## TASK TO COMPLETE
Your answer should consist of each line below that includes the word "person".

## SUPPLIED ENTRIES
******
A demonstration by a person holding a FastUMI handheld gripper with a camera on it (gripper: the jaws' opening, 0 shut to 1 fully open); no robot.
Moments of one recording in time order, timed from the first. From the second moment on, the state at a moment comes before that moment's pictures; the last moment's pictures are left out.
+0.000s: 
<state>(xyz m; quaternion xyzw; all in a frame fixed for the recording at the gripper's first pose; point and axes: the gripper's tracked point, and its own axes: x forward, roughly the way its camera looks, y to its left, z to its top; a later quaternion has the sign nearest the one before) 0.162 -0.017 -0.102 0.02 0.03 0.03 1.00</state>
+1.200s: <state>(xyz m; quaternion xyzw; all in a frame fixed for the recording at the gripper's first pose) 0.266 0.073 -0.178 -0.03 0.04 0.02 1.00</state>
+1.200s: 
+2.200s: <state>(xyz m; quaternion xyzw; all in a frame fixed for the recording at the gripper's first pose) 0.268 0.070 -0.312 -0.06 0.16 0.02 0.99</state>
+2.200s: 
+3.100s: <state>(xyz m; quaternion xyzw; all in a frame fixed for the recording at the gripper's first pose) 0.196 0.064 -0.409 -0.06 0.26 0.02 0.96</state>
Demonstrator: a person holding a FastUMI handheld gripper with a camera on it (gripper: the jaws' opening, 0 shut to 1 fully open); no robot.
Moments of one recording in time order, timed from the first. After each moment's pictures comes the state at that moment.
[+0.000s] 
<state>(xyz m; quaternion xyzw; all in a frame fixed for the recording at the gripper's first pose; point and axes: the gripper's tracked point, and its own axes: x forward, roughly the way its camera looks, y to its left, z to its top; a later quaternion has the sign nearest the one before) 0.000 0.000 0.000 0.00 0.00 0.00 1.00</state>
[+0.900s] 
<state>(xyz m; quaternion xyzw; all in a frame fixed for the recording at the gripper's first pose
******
## REPLY TO THE TASK
A demonstration by a person holding a FastUMI handheld gripper with a camera on it (gripper: the jaws' opening, 0 shut to 1 fully open); no robot.
Demonstrator: a person holding a FastUMI handheld gripper with a camera on it (gripper: the jaws' opening, 0 shut to 1 fully open); no robot.

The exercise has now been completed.